= WORK ORDER =
In the records below, find each line that holds "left" and return it.

[Collected data]
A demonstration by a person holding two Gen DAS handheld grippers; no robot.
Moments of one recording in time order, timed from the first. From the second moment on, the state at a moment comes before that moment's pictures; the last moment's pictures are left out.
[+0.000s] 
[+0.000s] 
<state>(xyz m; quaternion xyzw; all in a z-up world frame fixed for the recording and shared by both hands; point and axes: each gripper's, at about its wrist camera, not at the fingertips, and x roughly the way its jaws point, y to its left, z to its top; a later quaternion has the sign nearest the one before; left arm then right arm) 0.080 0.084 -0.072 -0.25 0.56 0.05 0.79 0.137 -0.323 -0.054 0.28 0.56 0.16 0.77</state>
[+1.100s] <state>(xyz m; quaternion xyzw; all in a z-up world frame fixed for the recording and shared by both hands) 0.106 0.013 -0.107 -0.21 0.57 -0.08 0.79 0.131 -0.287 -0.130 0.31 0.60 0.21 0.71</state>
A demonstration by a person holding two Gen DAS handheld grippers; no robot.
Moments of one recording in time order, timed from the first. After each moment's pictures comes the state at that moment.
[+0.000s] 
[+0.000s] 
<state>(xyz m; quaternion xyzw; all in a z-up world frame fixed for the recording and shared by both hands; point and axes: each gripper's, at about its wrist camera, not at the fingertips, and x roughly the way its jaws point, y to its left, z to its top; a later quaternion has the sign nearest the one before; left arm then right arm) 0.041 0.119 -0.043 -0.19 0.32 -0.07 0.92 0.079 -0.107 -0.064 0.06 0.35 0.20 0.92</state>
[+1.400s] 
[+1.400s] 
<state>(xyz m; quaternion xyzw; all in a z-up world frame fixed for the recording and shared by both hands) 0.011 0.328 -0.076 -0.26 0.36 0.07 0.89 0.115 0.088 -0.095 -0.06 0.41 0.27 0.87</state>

= ANSWER BELOW =
Moments of one recording in time order, timed from the first. From the second moment on, the state at a moment comes before that moment's pictures; the last moment's pictures are left out.
<state>(xyz m; quaternion xyzw; all in a z-up world frame fixed for the recording and shared by both hands; point and axes: each gripper's, at about its wrist camera, not at the fingertips, and x roughly the way its jaws point, y to its left, z to its top; a later quaternion has the sign nearest the one before; left arm then right arm) 0.080 0.084 -0.072 -0.25 0.56 0.05 0.79 0.137 -0.323 -0.054 0.28 0.56 0.16 0.77</state>
<state>(xyz m; quaternion xyzw; all in a z-up world frame fixed for the recording and shared by both hands; point and axes: each gripper's, at about its wrist camera, not at the fingertips, and x roughly the way its jaws point, y to its left, z to its top; a later quaternion has the sign nearest the one before; left arm then right arm) 0.041 0.119 -0.043 -0.19 0.32 -0.07 0.92 0.079 -0.107 -0.064 0.06 0.35 0.20 0.92</state>

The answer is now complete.